Schlick: Black teens and women are the only group whose unemployment rates rose while everyone else’s fell to 3% — Black women are still up over 6%, and that happened during the Covid-19 pandemic. The need is real; you could pull headlines from the unemployment rate to the actual need of people to re-skill and to this explosion of sales enablement roles and the war for talent. I think organizations want to do the right thing from a DE&I perspective, but they just don’t know how. They need support or a coalition.
Spillmann-Gajek: We’re having fewer conversations with employers around why their companies need to be more diverse — most organizations realize the need for DE&I, and those who don’t will soon. But they’re struggling with how to actually make that work, and creating career pathways is what works. We’ve seen a lot of companies put in effort to be more diverse, and it’s not paying off in most cases.

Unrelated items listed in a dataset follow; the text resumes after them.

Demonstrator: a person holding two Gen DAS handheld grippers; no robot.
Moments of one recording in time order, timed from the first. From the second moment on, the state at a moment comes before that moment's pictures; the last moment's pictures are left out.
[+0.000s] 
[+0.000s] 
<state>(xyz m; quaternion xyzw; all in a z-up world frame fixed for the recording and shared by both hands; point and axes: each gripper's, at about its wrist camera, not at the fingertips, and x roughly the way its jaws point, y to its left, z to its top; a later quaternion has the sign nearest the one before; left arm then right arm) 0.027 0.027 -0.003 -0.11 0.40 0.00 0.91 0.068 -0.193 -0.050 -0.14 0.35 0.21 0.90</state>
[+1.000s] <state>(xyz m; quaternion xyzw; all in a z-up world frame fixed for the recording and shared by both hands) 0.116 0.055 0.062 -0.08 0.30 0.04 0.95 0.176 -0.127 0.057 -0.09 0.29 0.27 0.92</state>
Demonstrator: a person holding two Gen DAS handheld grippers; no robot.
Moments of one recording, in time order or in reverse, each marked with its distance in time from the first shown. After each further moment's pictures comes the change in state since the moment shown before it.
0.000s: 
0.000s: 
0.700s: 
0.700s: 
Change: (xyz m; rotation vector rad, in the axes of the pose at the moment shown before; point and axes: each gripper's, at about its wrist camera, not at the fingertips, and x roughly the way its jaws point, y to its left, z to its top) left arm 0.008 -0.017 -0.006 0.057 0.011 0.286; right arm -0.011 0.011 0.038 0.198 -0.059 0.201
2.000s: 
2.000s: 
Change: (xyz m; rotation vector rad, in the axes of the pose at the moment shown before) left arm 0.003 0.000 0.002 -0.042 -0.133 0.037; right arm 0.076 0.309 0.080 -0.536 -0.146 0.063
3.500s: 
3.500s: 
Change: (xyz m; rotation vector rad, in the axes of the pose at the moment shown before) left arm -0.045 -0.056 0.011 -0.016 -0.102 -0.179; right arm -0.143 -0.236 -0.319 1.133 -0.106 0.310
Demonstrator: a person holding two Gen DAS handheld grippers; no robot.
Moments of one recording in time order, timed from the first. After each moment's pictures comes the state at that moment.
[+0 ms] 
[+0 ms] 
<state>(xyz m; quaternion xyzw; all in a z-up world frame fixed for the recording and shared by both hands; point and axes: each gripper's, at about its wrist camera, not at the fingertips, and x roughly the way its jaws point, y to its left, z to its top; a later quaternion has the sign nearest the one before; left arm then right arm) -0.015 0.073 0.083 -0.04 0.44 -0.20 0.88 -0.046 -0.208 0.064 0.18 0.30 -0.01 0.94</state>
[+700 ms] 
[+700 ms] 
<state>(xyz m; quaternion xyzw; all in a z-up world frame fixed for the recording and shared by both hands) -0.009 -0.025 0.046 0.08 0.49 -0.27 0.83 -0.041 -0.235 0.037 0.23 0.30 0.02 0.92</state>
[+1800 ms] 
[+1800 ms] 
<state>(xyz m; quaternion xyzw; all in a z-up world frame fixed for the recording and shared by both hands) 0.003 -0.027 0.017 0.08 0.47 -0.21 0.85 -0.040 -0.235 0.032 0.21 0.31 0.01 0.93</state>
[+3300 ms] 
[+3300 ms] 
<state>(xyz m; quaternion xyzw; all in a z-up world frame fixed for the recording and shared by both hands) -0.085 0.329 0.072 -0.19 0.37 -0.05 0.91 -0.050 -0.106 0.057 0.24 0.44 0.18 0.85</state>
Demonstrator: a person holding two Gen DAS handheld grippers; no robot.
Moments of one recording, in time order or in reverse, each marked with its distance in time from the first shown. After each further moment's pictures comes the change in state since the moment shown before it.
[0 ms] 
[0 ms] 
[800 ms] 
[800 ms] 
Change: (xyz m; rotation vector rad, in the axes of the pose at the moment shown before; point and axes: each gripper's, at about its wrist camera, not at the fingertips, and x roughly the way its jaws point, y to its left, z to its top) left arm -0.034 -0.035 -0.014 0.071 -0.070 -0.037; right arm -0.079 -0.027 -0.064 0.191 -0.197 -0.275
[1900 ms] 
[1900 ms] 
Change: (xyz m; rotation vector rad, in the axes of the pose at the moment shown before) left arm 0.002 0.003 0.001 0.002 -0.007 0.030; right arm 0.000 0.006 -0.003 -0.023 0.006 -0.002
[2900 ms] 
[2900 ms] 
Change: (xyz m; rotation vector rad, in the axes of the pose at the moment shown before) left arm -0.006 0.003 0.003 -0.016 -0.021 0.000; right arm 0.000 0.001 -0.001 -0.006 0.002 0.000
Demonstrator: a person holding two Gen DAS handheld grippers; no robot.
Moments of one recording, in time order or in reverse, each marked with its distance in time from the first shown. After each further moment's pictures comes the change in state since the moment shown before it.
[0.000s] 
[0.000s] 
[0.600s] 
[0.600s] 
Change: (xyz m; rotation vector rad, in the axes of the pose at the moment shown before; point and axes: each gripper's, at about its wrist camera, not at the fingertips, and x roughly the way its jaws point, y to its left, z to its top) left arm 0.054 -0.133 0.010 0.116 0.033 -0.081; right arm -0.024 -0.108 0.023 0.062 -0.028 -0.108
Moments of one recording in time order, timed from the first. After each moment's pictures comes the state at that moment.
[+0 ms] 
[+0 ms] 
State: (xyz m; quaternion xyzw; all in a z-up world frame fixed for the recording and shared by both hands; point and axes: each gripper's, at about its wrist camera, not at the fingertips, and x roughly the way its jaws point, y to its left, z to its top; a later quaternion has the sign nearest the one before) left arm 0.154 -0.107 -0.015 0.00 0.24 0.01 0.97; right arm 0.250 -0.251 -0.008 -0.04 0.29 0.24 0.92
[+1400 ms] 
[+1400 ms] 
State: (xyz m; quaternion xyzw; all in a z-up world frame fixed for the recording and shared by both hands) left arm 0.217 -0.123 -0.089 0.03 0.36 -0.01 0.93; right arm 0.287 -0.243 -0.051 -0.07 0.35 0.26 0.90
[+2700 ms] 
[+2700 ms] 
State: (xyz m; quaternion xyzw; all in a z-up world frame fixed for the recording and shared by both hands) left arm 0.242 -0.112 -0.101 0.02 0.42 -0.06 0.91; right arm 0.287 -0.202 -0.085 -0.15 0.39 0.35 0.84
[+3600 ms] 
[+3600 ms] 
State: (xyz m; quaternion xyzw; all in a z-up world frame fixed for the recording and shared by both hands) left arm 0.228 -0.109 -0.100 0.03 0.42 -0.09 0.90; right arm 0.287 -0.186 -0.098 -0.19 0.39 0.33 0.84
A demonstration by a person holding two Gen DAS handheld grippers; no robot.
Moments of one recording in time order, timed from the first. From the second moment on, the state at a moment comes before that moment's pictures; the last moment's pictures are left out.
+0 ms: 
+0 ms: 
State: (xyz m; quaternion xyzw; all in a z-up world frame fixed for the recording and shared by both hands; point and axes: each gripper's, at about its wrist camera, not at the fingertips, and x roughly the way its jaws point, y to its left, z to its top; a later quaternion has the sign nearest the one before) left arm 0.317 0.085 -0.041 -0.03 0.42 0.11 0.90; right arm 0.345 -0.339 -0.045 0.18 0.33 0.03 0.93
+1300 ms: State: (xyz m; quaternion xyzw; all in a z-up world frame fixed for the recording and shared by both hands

A lot of that is because of the hiring pipeline; you must start at the beginning and think holistically.
You’re not going to hire a diverse VP of Sales if the industry hasn’t created those pathways. So companies are realizing that they have to start focusing more on creating career pathways, and that’s where programs like Enableship really matter. Companies don’t have all the resources, but we have hundreds of pathways for folks to get into sales enablement roles.
DGR: How do you see Enableship growing, and what your future plans for the society?
Spillmann-Gajek: When we think of tech, we think of the ‘tech bro,’ the grown-up frat boy, and it’s so easy to believe you can’t fit in there for various reasons. We hope Enableship shows people that they can succeed, creates those pathways into the sales enablement field and gets the message out across various channels to reach folks where they are.
Shlick: It’s about holding hands with all the members in our society because when that happens, we become powerful. We can get around any barriers placed in front of us together. We can maneuver to make sure the end result is more people in sales enablement roles and a more diverse field for us. I don’t want to be part of anything that’s just on paper; I want to be part of something that makes an impact. Because it’s not just for the candidates: It’s for their whole family. When you raise someone’s income, you set them on a different career trajectory — and that reverberates through generations.